Do whatever needs to be done to take the Database out of maintenance mode. Your downtime has ended.

Understanding difference in initial roles granted between Cloud_IAM and BuiltIn Users for CloudSQL

I am documenting this here specifically because it is not documented in Google documentation, and because it is a confusion many people run into when they start working with CloudSQL. It is an extension of the About PostgreSQL Users and Roles Google Documentation

Creating a new CLOUD_IAM user on a CloudSQL instance creates that user with the very low level cloudsqliamserviceaccount postgres role. But creating a new BUILT_IN user on a CloudSQL Instance creates that user with the role cloudsqlsuperuser which is the highest possible permissions on a CloudSQL instance.

Since you need access to the database in order to give a new CLOUD_IAM user more appropriate roles, this sets up a kind gross system where you first create your IAM users via TF, then log in with your BUILT_IN superuser to assign an appropriate role to your new CLOUD_IAM user

At the moment there is no way to add Postgres roles to a CLOUD_IAM user via Terraform for Google Cloud SQL.

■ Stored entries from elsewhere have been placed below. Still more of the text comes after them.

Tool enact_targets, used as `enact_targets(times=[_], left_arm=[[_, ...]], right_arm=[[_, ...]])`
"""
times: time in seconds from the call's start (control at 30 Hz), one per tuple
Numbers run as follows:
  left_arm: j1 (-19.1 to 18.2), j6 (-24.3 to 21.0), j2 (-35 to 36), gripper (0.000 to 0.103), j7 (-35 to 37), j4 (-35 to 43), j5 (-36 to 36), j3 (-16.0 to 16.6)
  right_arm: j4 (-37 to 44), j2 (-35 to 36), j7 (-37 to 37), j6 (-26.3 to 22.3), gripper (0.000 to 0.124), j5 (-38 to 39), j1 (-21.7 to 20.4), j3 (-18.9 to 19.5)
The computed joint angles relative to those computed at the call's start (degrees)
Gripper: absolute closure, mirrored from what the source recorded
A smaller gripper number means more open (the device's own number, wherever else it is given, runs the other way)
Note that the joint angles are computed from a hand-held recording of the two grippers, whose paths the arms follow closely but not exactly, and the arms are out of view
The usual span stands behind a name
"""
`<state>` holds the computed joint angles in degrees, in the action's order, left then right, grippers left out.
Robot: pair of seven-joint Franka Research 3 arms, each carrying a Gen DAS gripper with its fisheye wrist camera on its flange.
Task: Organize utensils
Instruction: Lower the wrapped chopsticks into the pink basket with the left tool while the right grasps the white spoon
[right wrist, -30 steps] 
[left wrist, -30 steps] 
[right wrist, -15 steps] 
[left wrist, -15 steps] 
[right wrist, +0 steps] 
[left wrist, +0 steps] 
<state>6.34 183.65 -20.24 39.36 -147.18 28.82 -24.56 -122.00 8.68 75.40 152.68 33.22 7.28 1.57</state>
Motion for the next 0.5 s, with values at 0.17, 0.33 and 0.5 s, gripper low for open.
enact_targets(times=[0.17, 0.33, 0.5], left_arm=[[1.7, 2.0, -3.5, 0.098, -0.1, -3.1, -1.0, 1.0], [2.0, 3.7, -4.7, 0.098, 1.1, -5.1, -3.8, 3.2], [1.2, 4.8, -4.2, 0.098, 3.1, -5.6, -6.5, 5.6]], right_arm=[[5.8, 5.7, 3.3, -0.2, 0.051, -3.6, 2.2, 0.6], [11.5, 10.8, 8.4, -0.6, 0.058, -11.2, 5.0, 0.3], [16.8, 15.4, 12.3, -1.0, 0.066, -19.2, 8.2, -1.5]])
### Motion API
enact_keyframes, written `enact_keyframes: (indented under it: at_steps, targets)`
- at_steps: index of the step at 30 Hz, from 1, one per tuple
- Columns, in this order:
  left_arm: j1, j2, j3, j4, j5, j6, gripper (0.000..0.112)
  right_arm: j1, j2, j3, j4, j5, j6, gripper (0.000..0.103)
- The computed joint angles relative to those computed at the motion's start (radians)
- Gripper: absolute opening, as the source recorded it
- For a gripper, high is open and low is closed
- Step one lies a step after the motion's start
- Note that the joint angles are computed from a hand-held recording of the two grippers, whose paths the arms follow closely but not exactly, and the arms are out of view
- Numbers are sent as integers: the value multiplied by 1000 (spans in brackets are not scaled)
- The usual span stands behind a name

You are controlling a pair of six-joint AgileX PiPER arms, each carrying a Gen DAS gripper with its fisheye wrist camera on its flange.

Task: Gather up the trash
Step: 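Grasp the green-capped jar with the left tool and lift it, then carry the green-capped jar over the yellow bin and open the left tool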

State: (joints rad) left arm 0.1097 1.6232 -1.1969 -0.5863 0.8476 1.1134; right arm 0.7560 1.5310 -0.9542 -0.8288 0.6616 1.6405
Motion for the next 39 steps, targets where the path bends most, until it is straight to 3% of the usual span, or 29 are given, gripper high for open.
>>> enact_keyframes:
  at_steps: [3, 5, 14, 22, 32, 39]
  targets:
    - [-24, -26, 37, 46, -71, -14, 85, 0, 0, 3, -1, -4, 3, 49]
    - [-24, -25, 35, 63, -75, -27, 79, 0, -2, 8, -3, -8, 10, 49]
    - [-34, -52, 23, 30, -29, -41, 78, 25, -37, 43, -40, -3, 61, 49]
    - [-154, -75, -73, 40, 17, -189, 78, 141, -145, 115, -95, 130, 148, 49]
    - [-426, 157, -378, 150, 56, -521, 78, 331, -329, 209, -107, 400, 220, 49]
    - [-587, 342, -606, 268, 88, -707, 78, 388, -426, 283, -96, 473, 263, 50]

However, the capacity to add Postgres roles to a CLOUD_IAM user via Terraform does exist for AlloyDB. Also, the JSON documentation for CloudSQL does include the ability to pass SqlServerUserDetails.serverRoles[] so I imagine it is just the terraform resource google_sql_user that needs to be updated. Google has indicated in the future (perhaps Q3 2025) we will be able to add Postgres roles to a CLOUD_IAM user via Terraform for Google Cloud SQL.

Understanding CloudSQL backups

It is important to understand there are essentially two major kinds of CloudSQL backups. I don’t feel their pros and cons are well documented so I have writting down my understanding of the two here.

Backups - equivalent to an instance wide snapshot of the whole CloudSQL instance

Strengths

Can be restored onto existing target instance, existing source instance or have a new target instance created from them
Supports point in time restore
Easily automated, configurable via terraform, gcli or console.
Negligible performance impact to take or restore
As little as 12 mins to restore 60GB instance
Restore also includes restore of credentials and other settings

Weaknesses

Cannot be moved to a GCP Bucket, and cannot be moved or restored to another region, project, database as a service nor cloud provider.
Always overwrites target instance completely, no option for partial restore
Always taken on entire source instance, no option for a partial backup.

Import/Export - equivalent to a pg_dump of a single Database

Strengths

Can be placed in a Google Cloud Bucket, after which they can be retention locked, or moved to another region, project, database as a service and/or cloud provider.
Can export just one database on a source instance
Not deleted when the source instance is deleted
Can import database to target instance without overwriting existing databases on target instance

Weaknesses

Performance impact while being exported unless offloaded to a secondary instance
Performance impact while being imported - unavoidable as far as I am aware
Can only be imported if all the users in the database already exist on the target instance [link]
Can only be imported if the cloudsqlsuperuser is granted the role which owned the source database [link]
Up to 20min to export a 20GB database when offloaded to a secondary instance
Up to 45min to import a 60GB database
No native way to automate regular export/import - however you can always roll your own automation here.
Does not support point in time import or restore
Import does not include credentials and other instance wide settings. It may also be possible to connect to a single database and run pg_dump yourself, which will give many more options for flags, filters, parameters etc. However this option was not tested while writing this document.